Recreate the listing that follows line for line, without pictures.

▼▼▼

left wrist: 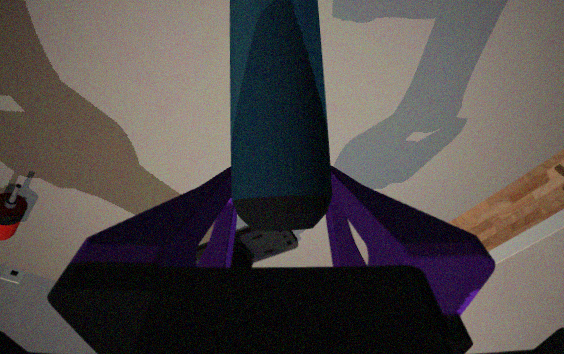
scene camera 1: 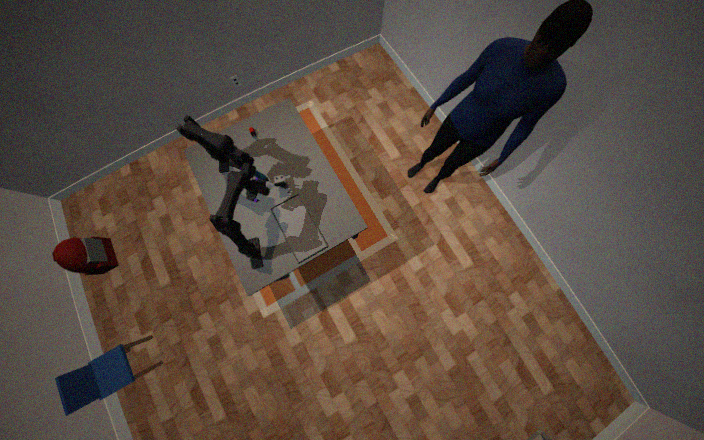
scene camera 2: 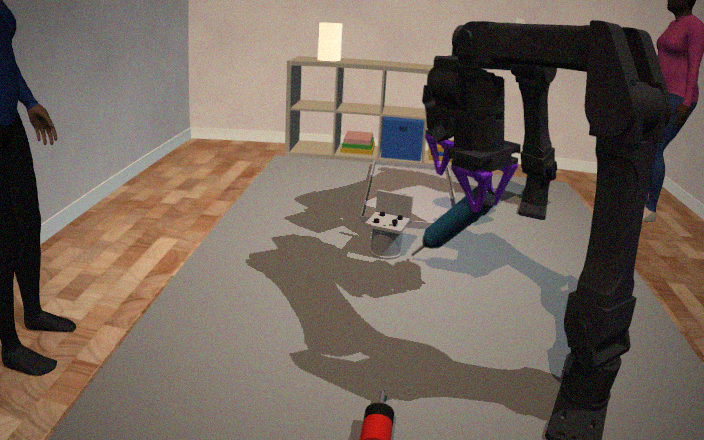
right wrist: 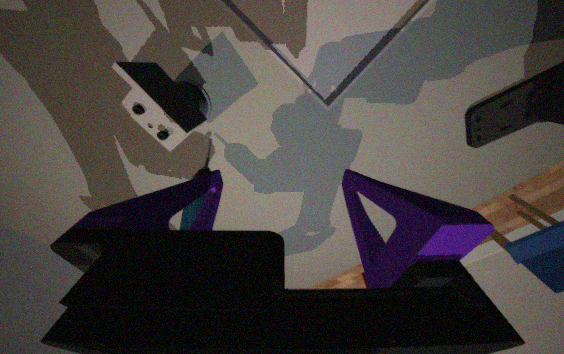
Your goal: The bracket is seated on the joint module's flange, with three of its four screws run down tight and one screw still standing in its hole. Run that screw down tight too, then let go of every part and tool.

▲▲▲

** Solution below **
left wrist: 
scene camera 1: 
scene camera 2: 
right wrist: 
Your goal: The bracket is seated on the joint module's flange, with three of its four screws run down tight and one screw still standing in its hole. Run that screw down tight too, then let go of every part and tool.

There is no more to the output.